Use cmd.AddLine("...") to add all the lines to the cmd object, then cmd.Run() to execute them as a batch.

1 Like

That actually worked, thank you very much, @Leo! But why? What's the difference between doing it one step at a time and doing it as a batch in script?

The Command object is given a list of files.

It's also given a list of one or more commands to run on those files.

If you run a single command and it renames some of the files, the file list the Command object has is now out of date. But it won't change; it's still the list you gave it, and it's still the file list that will be used if you run another command separately. (You could rebuilt the list, but it'd be a pain to work out where all the files had gone.)

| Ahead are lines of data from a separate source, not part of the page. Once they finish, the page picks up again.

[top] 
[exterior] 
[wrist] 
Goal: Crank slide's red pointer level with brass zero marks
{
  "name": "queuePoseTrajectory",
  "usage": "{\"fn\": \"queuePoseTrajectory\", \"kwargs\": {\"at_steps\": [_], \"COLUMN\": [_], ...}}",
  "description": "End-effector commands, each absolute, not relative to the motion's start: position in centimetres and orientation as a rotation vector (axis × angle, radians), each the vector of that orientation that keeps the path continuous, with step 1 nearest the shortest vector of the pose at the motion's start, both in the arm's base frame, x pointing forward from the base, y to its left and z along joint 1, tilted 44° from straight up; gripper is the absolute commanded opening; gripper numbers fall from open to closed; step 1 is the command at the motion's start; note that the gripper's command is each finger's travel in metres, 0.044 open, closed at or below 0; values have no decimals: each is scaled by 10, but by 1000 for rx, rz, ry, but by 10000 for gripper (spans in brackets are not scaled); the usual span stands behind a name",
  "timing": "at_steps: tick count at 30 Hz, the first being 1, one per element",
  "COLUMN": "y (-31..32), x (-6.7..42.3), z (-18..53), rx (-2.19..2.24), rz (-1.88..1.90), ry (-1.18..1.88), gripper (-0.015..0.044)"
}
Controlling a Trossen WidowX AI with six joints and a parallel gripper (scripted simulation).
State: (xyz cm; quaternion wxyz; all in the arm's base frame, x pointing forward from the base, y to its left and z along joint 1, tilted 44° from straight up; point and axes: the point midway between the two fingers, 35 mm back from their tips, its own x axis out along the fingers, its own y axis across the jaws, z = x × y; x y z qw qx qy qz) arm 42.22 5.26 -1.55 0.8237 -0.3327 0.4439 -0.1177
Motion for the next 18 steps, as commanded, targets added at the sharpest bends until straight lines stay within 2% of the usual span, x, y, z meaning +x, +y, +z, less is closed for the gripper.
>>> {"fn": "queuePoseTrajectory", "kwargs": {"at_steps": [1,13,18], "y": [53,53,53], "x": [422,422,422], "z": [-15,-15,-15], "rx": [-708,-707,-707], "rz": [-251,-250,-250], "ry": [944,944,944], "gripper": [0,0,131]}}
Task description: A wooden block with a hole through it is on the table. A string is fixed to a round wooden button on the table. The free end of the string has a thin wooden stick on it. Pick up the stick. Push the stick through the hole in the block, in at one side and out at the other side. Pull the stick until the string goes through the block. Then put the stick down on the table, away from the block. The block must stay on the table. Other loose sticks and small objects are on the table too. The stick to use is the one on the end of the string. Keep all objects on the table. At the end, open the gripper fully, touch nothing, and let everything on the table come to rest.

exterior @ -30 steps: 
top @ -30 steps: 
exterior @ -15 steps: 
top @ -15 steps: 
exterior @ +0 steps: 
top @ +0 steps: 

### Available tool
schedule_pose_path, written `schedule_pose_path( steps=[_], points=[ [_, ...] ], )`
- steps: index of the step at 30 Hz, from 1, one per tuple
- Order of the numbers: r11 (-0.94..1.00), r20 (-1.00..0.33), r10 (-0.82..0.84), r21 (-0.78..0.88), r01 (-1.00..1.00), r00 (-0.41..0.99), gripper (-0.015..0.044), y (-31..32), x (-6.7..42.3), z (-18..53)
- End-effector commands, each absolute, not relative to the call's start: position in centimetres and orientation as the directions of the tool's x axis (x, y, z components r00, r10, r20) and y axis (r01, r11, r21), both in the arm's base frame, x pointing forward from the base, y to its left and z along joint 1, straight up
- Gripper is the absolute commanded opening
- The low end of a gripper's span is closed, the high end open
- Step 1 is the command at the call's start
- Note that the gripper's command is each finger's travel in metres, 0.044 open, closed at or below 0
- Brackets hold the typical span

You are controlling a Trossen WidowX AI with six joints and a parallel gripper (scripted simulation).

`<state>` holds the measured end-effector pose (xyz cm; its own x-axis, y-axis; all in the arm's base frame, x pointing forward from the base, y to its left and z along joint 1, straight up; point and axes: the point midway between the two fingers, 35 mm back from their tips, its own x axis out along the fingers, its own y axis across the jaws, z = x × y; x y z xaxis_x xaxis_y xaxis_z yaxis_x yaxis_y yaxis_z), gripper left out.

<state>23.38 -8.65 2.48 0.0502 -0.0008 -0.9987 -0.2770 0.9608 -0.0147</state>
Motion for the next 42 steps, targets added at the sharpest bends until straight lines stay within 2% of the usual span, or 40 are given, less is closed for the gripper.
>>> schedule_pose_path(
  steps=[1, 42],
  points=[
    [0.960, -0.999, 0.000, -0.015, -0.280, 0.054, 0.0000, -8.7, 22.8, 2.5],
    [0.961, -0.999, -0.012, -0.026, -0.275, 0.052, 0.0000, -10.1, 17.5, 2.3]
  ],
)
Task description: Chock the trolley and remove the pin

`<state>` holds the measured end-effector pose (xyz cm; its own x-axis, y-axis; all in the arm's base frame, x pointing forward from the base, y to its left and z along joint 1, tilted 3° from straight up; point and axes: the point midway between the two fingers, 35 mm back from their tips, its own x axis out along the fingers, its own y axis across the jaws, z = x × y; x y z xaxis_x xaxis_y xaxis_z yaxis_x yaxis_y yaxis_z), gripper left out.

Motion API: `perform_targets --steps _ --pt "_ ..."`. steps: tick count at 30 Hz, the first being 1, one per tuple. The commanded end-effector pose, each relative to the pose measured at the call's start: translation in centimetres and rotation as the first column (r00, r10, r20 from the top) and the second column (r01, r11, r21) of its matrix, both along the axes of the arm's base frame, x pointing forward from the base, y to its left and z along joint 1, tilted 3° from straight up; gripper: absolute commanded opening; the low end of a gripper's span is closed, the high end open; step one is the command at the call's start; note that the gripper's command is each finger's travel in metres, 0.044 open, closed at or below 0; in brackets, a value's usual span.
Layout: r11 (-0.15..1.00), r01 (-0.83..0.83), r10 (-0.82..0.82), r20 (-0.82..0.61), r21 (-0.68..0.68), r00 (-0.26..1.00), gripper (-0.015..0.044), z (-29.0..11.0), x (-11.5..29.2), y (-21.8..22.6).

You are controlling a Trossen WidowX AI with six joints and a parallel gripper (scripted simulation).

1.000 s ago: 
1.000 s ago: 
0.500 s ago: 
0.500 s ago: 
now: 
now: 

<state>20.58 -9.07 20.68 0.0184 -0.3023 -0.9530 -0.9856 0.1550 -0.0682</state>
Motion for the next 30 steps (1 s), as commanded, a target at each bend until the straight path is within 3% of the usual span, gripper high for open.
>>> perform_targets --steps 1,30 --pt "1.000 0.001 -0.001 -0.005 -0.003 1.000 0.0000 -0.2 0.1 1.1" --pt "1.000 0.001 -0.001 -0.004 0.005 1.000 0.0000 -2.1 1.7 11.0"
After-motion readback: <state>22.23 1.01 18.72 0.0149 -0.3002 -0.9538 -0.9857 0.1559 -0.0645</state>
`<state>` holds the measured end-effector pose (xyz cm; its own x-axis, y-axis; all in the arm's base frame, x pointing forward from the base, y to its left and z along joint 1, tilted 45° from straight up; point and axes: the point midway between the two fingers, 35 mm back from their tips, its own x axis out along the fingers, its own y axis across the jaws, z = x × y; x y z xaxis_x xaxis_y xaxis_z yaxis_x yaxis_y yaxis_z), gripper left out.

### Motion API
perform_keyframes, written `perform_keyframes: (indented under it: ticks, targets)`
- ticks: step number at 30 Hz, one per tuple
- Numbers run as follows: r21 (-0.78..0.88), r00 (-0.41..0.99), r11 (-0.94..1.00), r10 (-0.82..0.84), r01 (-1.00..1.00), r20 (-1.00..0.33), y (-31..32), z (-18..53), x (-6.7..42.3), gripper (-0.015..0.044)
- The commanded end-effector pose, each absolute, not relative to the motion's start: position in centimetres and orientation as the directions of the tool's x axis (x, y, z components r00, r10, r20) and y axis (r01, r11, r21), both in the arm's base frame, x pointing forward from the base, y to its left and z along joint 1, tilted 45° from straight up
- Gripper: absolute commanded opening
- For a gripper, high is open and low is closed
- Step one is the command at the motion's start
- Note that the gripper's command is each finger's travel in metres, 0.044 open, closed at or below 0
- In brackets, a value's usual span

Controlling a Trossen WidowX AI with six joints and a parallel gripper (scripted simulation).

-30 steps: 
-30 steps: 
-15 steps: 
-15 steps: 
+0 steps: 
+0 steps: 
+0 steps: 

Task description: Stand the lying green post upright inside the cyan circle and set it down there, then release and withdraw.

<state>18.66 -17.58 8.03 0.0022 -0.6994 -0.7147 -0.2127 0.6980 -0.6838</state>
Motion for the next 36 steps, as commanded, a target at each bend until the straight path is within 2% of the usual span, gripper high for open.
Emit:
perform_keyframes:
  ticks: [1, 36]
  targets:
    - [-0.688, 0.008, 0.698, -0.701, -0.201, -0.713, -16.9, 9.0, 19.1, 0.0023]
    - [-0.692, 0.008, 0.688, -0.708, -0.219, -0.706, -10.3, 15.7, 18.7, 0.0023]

On the other hand, if you run multiple commands at once as a batch, that is handled specially. The batch itself makes a copy of the file list and updates it when the Rename command is run, so that chaining multiple rename commands together works. But that copy of the file list doesn't change what's in the Command object; that stays the way you set it up, until you explicitly ask it to change. (As an example, you might want to rename a file to *.bak, then put another file in its place, then run something against the file which is now in the original's place.)

2 Likes

Awesome! It's also great having someone able and willing to explain the details! Thank you very much again, @Leo!

Have a nice day (or night or whatever it is where you are :wink: )!